## TASK STATEMENT
Copy out exactly the lines from the start of the data to the line containing "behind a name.". Include both.
--- TASK DATA Enclosed Below ---
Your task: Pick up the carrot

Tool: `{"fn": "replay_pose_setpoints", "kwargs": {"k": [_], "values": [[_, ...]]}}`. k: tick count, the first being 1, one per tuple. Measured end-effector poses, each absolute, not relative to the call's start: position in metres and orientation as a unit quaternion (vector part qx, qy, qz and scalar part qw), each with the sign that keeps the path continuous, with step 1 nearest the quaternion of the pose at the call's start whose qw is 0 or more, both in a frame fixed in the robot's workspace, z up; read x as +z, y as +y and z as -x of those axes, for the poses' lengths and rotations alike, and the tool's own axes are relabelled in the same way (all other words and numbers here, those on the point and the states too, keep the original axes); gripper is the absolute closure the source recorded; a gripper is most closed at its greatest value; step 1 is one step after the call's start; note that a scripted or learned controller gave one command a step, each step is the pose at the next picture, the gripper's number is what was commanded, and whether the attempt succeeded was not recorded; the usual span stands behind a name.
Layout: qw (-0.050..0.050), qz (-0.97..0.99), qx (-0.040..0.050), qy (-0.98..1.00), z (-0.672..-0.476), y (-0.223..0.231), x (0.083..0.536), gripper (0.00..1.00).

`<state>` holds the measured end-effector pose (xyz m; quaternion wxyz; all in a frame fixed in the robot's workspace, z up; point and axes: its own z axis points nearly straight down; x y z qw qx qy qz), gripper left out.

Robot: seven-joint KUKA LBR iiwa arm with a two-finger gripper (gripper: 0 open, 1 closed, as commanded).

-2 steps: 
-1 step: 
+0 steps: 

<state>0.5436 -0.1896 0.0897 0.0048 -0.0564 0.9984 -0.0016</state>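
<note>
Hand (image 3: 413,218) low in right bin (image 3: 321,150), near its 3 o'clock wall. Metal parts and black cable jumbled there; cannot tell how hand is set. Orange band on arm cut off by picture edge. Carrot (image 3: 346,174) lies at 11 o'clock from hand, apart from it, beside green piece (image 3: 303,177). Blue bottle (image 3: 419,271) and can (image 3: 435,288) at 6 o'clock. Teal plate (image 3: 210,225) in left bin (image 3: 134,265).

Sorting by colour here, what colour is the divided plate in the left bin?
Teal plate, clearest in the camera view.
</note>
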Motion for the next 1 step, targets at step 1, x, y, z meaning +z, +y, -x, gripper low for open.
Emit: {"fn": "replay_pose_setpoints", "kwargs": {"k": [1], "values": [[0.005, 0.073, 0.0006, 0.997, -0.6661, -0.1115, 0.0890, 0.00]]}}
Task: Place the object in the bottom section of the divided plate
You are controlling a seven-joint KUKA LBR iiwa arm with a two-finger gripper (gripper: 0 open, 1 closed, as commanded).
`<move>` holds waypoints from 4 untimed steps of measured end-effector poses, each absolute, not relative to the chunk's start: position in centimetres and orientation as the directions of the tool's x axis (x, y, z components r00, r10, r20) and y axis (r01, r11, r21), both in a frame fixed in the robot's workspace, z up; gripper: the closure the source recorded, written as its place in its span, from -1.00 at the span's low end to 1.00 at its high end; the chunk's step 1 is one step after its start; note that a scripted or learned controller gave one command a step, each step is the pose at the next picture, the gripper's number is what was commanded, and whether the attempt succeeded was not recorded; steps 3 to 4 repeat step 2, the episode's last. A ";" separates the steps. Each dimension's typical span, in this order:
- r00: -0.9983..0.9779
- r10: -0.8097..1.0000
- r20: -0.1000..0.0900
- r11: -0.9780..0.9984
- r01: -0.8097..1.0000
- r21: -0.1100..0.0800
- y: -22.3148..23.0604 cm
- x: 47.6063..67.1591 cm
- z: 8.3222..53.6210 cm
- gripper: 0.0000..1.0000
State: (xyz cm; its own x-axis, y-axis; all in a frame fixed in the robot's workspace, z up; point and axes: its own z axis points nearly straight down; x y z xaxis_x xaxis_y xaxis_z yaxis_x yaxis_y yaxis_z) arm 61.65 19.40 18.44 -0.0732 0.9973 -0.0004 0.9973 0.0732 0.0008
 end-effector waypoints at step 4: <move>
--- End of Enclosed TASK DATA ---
## TASK RESULT
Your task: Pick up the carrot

Tool: `{"fn": "replay_pose_setpoints", "kwargs": {"k": [_], "values": [[_, ...]]}}`. k: tick count, the first being 1, one per tuple. Measured end-effector poses, each absolute, not relative to the call's start: position in metres and orientation as a unit quaternion (vector part qx, qy, qz and scalar part qw), each with the sign that keeps the path continuous, with step 1 nearest the quaternion of the pose at the call's start whose qw is 0 or more, both in a frame fixed in the robot's workspace, z up; read x as +z, y as +y and z as -x of those axes, for the poses' lengths and rotations alike, and the tool's own axes are relabelled in the same way (all other words and numbers here, those on the point and the states too, keep the original axes); gripper is the absolute closure the source recorded; a gripper is most closed at its greatest value; step 1 is one step after the call's start; note that a scripted or learned controller gave one command a step, each step is the pose at the next picture, the gripper's number is what was commanded, and whether the attempt succeeded was not recorded; the usual span stands behind a name.

The answer given is complete as it stands.